Instructions to follow: Below is a block of records. Copy every line in it that contains the word "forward".

(Dataset excerpts)
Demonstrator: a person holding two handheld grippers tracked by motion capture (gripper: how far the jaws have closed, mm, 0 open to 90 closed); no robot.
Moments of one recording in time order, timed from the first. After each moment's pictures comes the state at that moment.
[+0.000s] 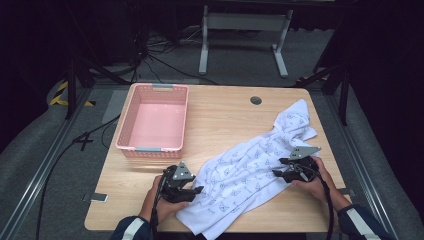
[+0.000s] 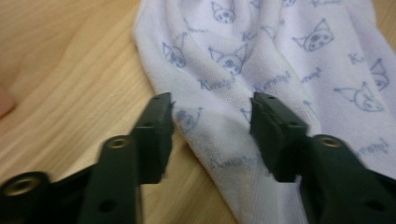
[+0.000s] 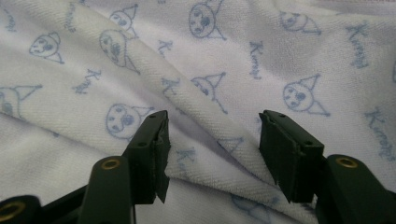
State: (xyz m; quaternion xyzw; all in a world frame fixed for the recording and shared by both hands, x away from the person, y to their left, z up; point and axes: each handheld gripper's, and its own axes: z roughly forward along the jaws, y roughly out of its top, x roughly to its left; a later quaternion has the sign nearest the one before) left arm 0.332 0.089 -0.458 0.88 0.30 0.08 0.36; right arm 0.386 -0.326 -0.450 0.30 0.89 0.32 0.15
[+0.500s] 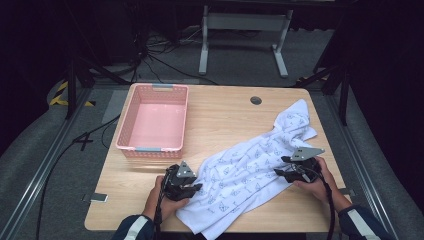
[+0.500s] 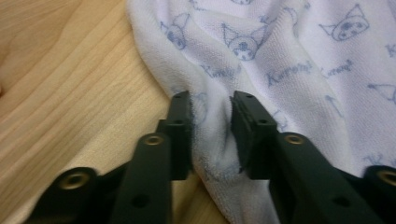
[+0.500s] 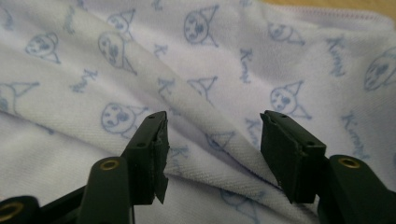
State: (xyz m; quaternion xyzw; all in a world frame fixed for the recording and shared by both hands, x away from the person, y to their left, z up) left arm 0.338 0.090 -0.464 0.87 0.32 0.08 0.37; right arm 0.380 -0.328 -0.447 0.29 0.88 0.32 0.18
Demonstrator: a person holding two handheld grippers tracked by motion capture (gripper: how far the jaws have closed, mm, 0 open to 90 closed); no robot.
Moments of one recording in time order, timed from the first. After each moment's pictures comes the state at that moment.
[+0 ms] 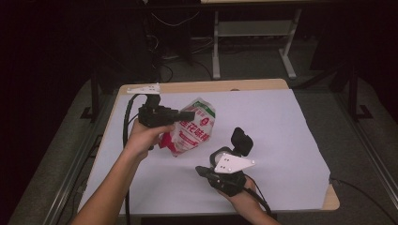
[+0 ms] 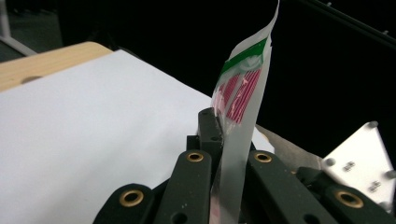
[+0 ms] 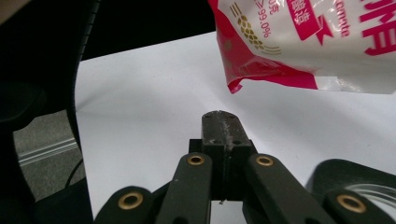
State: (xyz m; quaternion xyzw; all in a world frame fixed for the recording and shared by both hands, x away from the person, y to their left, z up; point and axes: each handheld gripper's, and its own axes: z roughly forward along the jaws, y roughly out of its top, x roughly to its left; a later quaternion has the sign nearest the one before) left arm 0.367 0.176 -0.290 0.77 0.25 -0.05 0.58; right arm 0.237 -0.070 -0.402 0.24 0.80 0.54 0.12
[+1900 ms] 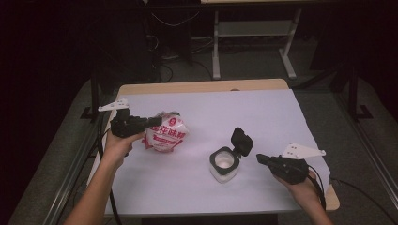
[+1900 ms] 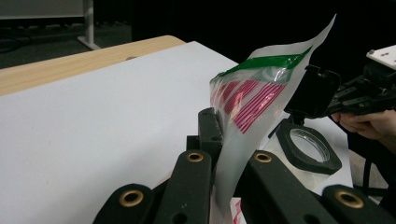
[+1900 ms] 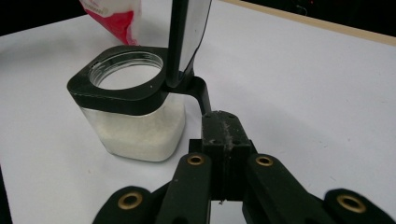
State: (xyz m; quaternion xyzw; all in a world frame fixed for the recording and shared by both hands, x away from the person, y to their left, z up) left arm 0.367 0.270 -0.346 0.76 0.31 0.04 0.57; right arm 0.260 -0.228 -0.410 0.33 0.79 0.49 0.16
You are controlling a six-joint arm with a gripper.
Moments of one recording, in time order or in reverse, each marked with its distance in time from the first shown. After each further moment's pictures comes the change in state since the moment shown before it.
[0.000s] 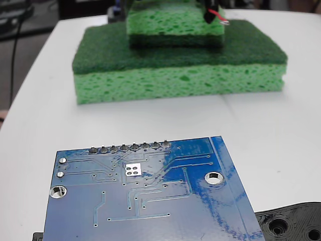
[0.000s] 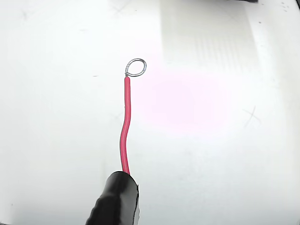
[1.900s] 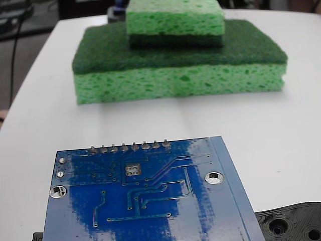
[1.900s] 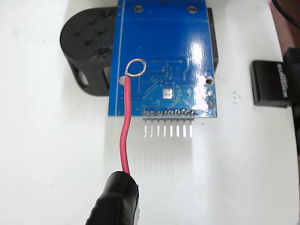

Answer to this task:
State: (xyz m; quaternion xyzw; all in a world frame fixed for the recording and shared by both hands, x away from the person, y to their left, z up; point and axes: each handheld gripper's, and its own axes: z roughly forward along the jaws, y roughly out of its top, x roughly to its left; a later quaternion has the sign nearest the one before) left arm 0.332 0.089 -0.458 0.88 0.30 0.08 0.36; right arm 0.386 -0.326 -0.450 0.30 0.89 0.32 0.15
State: (xyz m; quaternion xyzw; all in a world frame fixed for the recording and shared by both hands, x away from the person, y to their left, z up; point and axes: each handheld gripper's, and its own axes: z roughly forward along the jaws, y roughly out of its top, x roughly to its left; a later quaternion has the sign nearest the one before) left arm 0.367 0.176 -0.290 0.77 0.25 -0.05 0.58; right arm 0.237 -0.070 -0.402 0.24 0.80 0.54 0.12

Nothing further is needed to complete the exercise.